Au Yémen, les grassouillets cheikhs saoudiens connaissent désillusion sur désillusion. Non seulement les Houthis, malfaisants hérétiques chiites pour Riyad, ont parfaitement résisté à un an de bombardements pétromonarchiques mais ils regagnent maintenant du terrain. Sentant le bourbier, les Emirats Arabes Unis ont déjà fait leurs valises ; la logique commande que le royaume wahhabite en fasse autant, mais gare à la perte monumentale de face dans la région. Les Seoud sont au bord de la crise de nerfs en ce moment.
Un autre qui doit se demander ce qui lui arrive est le sultan. Dans la continuité de ses excuses à Moscou, Ankara proposerait à la Russie d'utiliser sa base d'Incirlik pour combattre l'EI. J'en suis presque tombé de ma chaise. Résumons : après avoir abattu un sukhoï parce qu'il a violé pendant quelques secondes son espace aérien, la Turquie offre maintenant la possibilité aux avions russes de survoler en long, en large et en travers son territoire. Dans la série je revois mes ambitions à la baisse, on demande Erdogan... Le pauvre, qui demandait il n'y a pas plus tard que deux mois la création d'une flotte de la Mer noire pour contrer l'avancée russe, a l'air de ne plus trop savoir où il en est.
Des jets russes sur une base de l'OTAN côtoyant leurs adversaires US, ô ironie. Mais après tout, cette base qu'on finira par qualifier de kafkaïenne n'est pas à un paradoxe près : pendant des mois, avant la mise en place des S400 russes, les pilotes turcs en décollaient pour bombarder les Kurdes tandis que leurs homologues américains partaient de la même piste pour soutenir ces mêmes Kurdes contre l'EI !
Aux dernières nouvelles, la proposition a fait flop. Le Ministre turc des Affaires étrangères s'est à moitié rétracté, peut-être sous la pression otanienne qui organise demain son sommet de Varsovie dont l'activité principale consistera à pousser des cris d'orfraie sur le "danger russe". L'ex supremo de l'OTAN, le mal-nommé Breedlove, n'a-t-il d'ailleurs pas cherché à forcer la main d'Obama sur le dossier ukrainien en exagérant et parfois inventant une menace inexistante ?
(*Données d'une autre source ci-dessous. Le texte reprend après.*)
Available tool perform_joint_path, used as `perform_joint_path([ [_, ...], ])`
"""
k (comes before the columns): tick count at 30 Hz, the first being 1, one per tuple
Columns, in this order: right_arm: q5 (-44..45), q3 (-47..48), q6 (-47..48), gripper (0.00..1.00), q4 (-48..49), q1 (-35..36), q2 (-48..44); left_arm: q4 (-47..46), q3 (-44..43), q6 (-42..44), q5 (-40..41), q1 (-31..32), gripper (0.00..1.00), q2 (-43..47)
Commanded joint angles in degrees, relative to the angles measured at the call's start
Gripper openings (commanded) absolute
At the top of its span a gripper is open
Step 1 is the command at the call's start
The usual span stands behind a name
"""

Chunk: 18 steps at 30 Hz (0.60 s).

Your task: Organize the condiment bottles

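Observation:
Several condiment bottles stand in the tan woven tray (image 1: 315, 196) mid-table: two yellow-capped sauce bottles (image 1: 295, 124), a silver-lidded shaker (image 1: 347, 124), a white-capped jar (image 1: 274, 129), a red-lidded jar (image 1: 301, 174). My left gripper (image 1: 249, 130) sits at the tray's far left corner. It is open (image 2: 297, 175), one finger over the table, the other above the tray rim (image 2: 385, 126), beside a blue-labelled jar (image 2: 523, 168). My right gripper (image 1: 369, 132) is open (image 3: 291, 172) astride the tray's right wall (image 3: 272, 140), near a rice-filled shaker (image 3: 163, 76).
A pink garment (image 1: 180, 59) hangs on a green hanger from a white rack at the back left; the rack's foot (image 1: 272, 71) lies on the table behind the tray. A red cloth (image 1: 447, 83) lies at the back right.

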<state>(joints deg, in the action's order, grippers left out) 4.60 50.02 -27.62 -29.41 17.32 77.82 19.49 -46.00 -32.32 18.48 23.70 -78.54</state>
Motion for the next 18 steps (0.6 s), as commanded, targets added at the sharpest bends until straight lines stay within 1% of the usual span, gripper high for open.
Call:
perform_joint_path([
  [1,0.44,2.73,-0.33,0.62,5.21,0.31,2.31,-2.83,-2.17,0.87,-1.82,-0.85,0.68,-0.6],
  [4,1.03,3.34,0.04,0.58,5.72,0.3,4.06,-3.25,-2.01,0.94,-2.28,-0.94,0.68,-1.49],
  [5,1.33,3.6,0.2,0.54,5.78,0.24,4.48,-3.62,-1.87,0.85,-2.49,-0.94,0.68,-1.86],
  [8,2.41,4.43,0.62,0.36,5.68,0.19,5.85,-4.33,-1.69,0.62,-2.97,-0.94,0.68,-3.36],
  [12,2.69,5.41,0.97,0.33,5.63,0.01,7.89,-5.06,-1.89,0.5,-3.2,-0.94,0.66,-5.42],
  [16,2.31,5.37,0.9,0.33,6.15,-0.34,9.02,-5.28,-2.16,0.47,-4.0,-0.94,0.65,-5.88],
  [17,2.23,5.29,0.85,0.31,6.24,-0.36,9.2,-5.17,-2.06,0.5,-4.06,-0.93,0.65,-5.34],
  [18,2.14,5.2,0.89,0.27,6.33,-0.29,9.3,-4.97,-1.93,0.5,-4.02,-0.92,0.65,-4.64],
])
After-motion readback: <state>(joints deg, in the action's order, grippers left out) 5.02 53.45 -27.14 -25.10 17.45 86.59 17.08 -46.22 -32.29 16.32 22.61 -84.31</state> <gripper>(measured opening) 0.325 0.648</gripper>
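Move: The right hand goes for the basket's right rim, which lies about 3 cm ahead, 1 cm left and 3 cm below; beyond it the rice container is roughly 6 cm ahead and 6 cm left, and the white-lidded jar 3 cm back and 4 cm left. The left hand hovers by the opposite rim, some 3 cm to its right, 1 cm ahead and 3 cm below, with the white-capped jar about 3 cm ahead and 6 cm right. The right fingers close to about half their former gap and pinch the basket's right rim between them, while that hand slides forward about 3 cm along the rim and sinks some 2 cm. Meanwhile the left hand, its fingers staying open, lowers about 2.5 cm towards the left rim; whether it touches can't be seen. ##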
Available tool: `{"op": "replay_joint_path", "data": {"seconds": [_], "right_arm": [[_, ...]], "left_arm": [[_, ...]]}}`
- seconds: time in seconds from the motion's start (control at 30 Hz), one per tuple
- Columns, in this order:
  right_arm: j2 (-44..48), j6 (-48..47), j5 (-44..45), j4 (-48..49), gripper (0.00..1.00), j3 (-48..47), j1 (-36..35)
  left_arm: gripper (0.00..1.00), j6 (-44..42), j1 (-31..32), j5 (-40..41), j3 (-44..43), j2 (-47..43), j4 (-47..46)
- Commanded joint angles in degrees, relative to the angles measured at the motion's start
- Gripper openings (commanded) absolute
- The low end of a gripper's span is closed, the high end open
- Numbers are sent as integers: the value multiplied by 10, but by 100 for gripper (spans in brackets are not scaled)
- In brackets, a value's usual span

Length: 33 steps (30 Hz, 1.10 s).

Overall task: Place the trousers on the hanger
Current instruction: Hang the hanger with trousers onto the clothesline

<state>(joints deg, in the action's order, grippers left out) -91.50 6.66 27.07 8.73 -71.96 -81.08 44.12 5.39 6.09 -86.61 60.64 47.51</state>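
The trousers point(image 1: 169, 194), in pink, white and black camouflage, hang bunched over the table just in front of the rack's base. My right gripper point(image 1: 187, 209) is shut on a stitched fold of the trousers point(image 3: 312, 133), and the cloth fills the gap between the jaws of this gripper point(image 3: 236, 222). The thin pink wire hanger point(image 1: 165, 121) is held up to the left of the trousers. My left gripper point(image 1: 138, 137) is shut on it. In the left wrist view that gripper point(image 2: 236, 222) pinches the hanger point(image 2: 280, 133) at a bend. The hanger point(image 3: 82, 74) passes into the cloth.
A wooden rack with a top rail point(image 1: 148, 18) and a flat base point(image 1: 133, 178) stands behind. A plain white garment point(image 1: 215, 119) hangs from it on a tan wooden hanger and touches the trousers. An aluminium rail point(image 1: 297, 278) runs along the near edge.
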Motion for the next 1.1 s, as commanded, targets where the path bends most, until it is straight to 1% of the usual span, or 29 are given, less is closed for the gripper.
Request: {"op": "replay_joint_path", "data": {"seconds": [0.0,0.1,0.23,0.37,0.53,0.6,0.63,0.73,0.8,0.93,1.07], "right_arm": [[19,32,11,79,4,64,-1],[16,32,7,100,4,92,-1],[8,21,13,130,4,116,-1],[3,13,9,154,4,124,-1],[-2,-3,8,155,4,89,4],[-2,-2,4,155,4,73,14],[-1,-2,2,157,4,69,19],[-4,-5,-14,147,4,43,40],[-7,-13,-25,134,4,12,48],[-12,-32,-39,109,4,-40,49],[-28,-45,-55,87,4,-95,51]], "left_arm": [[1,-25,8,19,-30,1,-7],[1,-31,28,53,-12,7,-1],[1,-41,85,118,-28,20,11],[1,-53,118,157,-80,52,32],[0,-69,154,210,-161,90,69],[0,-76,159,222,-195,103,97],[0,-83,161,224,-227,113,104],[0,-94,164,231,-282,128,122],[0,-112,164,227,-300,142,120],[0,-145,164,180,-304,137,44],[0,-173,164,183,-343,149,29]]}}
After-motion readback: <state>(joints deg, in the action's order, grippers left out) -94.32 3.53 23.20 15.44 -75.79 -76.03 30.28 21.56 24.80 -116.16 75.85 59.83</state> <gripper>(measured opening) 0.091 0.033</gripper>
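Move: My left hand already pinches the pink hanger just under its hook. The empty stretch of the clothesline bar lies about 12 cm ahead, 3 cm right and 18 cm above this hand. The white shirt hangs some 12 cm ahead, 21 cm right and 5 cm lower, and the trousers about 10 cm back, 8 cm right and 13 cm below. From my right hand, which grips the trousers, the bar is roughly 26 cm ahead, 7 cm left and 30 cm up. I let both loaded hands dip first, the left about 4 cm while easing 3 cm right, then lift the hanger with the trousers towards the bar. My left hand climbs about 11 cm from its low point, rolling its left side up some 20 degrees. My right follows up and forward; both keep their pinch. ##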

Incidemment, l'on commence à reparler avec insistance du Turk Stream, dont nous avions expliqué l'importance avant le refroidissement des relations turco-russes. Du côté du Nord Stream II, la Pologne, toujours prompte à pleurnicher sur ce nouveau "pacte germano-soviétique (sic), aurait en réalité déjà réservé 11 milliards de m3 annuels et ne devrait donc pas s'opposer au projet de doublement du gazoduc baltique.
Sur le front économico-eurasien, l'Union ectoplasmique européenne a maintenu ses sanctions masochistes contre Moscou, ce qui n'est une surprise pour personne. L'exceptionnalistan l'a répété à ses vassaux : les sanctions, comme les diamants, sont éternelles. Moscou n'en a cure qui a renouvelé ses propres contre-sanctions et achète du yuan. Les banques occidentales se sont vu obligées de rester à l'écart du rebond du marché russe et l'ont mauvaise.